Number of lines with "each" in the data: give that figure by itself.

**** PROVIDED DATA

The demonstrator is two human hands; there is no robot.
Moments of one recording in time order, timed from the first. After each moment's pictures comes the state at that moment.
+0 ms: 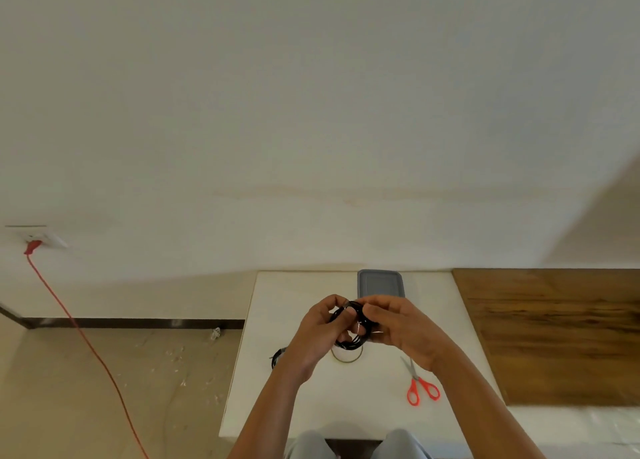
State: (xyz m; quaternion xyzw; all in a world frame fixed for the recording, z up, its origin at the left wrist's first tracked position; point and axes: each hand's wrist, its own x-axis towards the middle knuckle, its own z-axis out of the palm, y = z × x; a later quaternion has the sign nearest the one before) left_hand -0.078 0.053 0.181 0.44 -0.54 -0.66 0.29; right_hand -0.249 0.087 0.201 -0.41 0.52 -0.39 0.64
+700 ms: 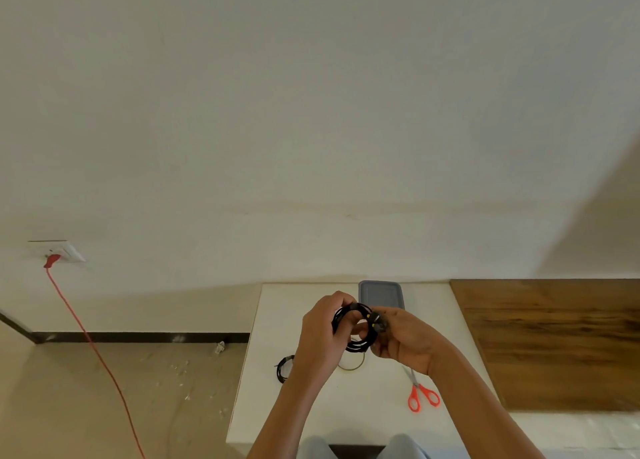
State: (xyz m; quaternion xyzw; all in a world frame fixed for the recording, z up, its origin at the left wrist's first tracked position) left_hand -0.081 0.080 0.209 0.46 -0.73 -0.32 0.40; right_hand -0.238 0.098 0.221 -0.27 0.53 -0.39 0.70
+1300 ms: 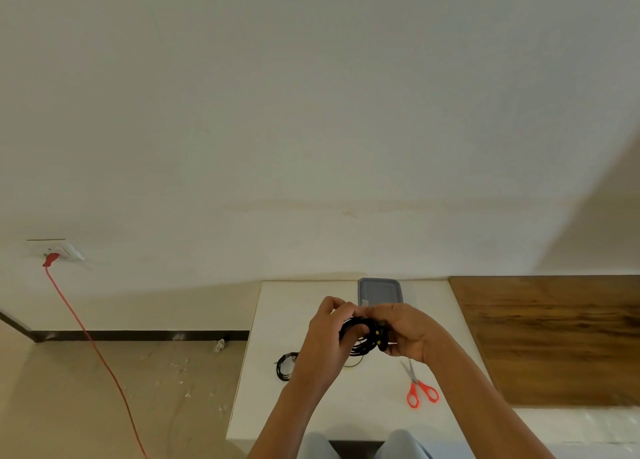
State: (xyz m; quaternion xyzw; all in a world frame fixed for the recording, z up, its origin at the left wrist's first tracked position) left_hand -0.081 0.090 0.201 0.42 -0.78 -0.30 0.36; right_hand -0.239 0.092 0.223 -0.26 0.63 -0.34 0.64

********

* [ANSWER TO THE PROBLEM]: 2